28 octubre 2014

La condena que envuelve a un instante

Bajó del autobús y anduvo un trecho hasta tomar el desvío hacia la majada. Desde allí se podía vislumbrar, a lo lejos, buena parte del pueblo. Descender por la vereda del Torcido no era la mejor opción pero sí la más corta. Era una senda interminable y tortuosa destinada al ganado. Servía, además, para medir la resistencia y hombría de los zagales del pueblo. Junto a su hermano Tomás, había recorrido ese mismo camino en incontables ocasiones pero, esta vez, todo era distinto. Los años le pasaban factura y, lo que en su niñez significó juego y diversión, hoy se traducía en dolorosas ampollas para el alma y para unos pies poco habituados a tanto ajetreo.
Se descalzó e introdujo aliviado los pies en el exiguo arroyo que, en otros tiempos, aunque no para nadar, sí les sirvió para refrescarse.
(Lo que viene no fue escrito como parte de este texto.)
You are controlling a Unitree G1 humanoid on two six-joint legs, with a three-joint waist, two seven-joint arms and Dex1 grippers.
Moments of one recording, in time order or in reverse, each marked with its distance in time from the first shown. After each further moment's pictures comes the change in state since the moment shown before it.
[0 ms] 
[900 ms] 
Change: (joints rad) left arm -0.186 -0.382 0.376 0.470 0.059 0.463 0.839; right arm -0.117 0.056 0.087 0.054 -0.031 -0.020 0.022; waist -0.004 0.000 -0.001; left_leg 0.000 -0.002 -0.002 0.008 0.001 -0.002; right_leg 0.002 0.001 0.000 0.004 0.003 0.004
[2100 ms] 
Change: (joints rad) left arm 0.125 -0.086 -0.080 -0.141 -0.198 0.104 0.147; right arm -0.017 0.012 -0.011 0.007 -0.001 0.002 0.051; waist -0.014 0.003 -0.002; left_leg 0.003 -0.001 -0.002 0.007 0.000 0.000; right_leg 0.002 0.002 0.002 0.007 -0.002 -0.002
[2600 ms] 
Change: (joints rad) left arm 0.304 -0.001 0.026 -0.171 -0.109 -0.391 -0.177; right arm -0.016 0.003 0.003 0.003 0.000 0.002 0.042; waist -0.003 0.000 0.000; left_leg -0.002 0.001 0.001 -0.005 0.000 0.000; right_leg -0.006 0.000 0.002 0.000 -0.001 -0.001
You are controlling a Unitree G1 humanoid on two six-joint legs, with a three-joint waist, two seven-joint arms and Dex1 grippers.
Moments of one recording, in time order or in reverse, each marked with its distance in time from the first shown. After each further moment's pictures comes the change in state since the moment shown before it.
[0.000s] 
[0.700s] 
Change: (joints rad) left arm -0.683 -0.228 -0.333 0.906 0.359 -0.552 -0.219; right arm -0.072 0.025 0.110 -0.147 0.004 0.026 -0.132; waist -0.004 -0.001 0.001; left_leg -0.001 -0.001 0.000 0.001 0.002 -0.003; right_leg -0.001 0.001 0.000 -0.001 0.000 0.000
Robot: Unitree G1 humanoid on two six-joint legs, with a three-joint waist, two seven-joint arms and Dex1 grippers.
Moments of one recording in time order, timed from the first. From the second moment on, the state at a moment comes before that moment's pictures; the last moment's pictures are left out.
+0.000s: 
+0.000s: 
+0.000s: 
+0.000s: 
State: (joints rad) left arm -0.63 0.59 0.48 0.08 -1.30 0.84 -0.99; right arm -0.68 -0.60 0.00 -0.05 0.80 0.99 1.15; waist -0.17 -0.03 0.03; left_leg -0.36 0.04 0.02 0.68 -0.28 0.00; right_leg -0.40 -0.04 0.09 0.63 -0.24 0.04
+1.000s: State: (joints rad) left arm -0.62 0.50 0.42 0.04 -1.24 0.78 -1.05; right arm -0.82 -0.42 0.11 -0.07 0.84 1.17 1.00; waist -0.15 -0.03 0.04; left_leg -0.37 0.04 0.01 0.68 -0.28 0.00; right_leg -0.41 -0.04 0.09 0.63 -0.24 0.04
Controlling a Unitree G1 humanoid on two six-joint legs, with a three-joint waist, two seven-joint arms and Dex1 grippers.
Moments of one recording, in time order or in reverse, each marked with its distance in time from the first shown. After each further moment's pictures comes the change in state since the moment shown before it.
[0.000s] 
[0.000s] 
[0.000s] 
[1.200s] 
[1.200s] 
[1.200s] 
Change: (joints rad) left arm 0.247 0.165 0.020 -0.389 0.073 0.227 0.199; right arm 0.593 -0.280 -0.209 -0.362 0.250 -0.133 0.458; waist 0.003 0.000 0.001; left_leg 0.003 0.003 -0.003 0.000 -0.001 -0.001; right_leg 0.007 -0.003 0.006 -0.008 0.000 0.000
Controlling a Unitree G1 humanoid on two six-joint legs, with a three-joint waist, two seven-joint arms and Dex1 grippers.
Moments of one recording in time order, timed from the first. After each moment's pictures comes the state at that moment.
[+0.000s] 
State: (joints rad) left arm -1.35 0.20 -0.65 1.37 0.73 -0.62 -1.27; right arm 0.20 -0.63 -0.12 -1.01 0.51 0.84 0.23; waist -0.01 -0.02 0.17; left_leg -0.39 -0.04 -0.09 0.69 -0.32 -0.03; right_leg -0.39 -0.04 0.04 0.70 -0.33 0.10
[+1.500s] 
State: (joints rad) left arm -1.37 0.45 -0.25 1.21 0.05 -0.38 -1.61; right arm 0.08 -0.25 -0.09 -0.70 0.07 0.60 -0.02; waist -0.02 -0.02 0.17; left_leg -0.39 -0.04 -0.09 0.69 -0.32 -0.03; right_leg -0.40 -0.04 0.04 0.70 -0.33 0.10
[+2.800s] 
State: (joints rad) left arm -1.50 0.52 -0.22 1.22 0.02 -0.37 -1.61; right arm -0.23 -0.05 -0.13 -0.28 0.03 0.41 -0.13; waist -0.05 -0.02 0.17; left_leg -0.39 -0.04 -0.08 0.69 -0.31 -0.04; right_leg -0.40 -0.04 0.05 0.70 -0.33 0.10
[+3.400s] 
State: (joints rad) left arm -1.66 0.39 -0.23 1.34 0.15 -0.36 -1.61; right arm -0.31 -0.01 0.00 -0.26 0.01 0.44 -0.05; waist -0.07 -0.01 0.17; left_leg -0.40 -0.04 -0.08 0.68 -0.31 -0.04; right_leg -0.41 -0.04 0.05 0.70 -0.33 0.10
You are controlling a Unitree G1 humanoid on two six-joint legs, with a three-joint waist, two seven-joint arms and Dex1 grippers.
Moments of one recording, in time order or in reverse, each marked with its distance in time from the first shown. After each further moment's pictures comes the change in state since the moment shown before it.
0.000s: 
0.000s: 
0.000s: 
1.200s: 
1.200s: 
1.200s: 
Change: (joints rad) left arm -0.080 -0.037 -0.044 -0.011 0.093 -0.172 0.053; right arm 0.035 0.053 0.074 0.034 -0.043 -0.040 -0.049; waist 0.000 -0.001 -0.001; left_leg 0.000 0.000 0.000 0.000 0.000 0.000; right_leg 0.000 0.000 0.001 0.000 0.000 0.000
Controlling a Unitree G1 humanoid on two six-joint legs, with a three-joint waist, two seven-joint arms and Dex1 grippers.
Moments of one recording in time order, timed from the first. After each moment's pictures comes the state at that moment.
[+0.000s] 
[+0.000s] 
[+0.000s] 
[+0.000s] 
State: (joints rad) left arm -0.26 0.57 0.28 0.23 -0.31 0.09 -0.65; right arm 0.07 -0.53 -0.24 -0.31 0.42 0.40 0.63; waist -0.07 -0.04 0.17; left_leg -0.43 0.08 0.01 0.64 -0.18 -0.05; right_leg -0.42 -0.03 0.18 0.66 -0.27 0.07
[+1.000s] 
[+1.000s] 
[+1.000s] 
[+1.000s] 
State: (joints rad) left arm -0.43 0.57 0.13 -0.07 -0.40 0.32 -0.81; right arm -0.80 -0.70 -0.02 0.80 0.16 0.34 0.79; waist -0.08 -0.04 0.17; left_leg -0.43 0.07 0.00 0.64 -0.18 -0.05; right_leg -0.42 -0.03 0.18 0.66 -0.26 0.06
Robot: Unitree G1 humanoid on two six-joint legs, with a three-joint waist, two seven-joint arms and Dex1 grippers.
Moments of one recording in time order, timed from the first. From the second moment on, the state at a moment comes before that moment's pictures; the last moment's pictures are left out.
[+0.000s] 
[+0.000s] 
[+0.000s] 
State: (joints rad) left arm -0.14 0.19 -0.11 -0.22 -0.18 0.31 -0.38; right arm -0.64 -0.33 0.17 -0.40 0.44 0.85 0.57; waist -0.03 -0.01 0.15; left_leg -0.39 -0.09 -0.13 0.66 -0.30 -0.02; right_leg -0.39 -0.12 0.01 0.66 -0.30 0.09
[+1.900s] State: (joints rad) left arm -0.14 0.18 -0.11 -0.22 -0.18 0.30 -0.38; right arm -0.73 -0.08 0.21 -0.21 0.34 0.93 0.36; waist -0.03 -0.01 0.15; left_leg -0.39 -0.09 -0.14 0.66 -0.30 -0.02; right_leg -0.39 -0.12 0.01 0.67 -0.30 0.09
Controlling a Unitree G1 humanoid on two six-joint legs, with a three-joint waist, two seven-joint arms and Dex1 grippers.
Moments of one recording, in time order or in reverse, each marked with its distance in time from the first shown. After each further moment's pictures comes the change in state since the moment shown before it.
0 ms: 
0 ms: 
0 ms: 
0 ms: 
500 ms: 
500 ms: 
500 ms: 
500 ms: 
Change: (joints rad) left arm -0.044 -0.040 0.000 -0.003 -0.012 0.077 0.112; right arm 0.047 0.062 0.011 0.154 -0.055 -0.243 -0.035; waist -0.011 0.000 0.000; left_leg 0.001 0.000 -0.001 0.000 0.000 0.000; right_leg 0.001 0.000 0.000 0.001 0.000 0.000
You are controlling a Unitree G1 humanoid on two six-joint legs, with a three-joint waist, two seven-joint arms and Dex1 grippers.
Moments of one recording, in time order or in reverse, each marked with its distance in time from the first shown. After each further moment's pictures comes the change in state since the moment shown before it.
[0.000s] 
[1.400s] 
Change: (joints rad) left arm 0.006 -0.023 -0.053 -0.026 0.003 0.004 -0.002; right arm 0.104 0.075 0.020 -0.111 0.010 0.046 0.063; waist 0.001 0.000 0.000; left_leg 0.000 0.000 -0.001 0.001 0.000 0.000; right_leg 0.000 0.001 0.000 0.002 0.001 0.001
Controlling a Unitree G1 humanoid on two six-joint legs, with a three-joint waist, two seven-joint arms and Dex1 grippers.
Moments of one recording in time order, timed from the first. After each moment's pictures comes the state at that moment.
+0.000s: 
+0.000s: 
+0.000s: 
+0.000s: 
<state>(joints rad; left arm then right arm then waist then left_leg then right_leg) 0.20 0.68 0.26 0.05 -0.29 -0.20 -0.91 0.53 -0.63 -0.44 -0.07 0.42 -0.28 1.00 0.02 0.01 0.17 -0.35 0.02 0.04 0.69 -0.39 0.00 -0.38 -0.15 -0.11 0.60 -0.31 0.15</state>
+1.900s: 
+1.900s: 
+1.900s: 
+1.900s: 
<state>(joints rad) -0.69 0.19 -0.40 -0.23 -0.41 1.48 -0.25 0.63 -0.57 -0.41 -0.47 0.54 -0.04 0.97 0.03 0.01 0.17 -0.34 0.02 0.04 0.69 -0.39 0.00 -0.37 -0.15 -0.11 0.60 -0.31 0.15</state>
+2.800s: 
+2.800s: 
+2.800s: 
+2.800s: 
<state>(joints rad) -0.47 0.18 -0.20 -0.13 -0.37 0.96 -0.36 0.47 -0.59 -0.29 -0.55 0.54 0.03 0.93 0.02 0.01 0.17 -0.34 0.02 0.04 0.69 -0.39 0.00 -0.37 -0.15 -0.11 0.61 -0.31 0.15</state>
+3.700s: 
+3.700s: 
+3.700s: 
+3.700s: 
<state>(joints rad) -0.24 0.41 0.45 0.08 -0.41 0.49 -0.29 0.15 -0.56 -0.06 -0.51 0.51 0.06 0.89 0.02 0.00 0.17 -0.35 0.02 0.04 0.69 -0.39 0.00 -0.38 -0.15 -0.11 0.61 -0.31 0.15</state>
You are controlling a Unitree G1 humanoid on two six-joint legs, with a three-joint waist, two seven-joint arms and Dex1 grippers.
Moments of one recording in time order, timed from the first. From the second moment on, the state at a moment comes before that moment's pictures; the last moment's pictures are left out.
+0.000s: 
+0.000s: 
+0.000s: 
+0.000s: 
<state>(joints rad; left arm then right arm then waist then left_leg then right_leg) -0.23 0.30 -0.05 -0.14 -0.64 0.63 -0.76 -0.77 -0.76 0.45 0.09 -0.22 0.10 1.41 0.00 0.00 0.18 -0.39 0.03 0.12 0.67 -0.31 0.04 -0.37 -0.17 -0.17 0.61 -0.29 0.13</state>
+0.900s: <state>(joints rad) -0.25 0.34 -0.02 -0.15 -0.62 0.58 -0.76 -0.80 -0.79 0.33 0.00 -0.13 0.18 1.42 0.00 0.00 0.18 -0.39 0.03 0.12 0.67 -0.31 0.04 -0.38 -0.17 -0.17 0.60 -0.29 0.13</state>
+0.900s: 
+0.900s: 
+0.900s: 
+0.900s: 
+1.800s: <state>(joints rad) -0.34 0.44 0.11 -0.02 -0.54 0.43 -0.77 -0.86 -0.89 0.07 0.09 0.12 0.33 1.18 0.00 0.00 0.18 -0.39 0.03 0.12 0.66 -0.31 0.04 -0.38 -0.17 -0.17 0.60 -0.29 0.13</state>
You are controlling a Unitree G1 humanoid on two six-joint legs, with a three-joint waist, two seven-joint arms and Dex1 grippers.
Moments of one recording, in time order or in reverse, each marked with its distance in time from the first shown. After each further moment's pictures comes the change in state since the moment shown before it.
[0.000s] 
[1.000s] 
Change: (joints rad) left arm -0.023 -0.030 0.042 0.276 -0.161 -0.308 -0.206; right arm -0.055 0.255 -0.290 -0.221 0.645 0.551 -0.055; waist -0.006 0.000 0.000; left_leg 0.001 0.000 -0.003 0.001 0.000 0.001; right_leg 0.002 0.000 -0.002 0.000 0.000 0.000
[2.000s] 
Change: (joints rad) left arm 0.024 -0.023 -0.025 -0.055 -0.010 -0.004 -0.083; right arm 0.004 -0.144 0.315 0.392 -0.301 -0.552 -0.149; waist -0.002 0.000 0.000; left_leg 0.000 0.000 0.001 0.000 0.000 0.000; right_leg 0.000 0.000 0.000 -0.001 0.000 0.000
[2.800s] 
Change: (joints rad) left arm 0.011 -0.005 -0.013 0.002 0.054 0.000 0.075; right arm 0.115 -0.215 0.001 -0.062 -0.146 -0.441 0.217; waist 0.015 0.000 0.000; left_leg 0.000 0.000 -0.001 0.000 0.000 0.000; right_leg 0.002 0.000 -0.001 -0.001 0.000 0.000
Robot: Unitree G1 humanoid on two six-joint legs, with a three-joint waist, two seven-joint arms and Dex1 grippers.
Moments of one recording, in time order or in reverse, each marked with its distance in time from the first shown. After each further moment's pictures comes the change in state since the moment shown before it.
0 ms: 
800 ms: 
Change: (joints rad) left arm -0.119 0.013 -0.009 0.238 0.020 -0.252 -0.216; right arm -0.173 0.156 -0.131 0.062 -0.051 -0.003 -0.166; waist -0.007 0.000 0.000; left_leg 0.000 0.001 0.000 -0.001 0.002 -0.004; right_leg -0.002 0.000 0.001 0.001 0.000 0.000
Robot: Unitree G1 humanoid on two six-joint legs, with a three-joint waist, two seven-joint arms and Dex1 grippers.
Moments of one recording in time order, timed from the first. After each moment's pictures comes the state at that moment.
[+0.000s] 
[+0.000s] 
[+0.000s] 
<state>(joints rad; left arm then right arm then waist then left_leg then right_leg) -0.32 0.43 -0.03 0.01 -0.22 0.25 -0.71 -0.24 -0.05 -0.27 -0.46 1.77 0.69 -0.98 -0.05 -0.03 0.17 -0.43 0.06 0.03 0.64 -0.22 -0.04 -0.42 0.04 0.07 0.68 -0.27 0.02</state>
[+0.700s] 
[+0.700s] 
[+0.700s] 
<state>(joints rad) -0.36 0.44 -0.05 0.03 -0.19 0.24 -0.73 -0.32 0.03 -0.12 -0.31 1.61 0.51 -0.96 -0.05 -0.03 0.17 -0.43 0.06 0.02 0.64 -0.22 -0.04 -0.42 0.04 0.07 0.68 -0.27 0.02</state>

Absorto, arrancó un diente de león, brotando de su tallo truncado una pequeña lágrima lechosa. Recordó de inmediato cómo su abuela aplicaba ese jugo amargo a las pequeñas verrugas que crecían en el cuello de Tomás.
Llegó al fin. El asombro y el miedo se dibujaron en las caras de todos los que le vieron aparecer por el Torcido. Nada podía reprocharles. Pero ese miedo en sus ojos le laceraba el alma.
No entiende por qué lo hizo. Después de dos décadas sigue sin saber qué le llevó a cometer semejante atrocidad. ¿Celos, orgullo, codicia? Quizás una mezcla de todo aquello, junto al reparto injusto de las tierras de la abuela, fueron los que le empujaron a hundirle el hacha en la garganta.
Eso ya no importa. Lo importante es que ahora está allí. Lo primero que necesita hacer tras cumplir su condena es acercarse al cementerio para llevarle unas flores e implorarle el perdón a su añorado hermano Tomás.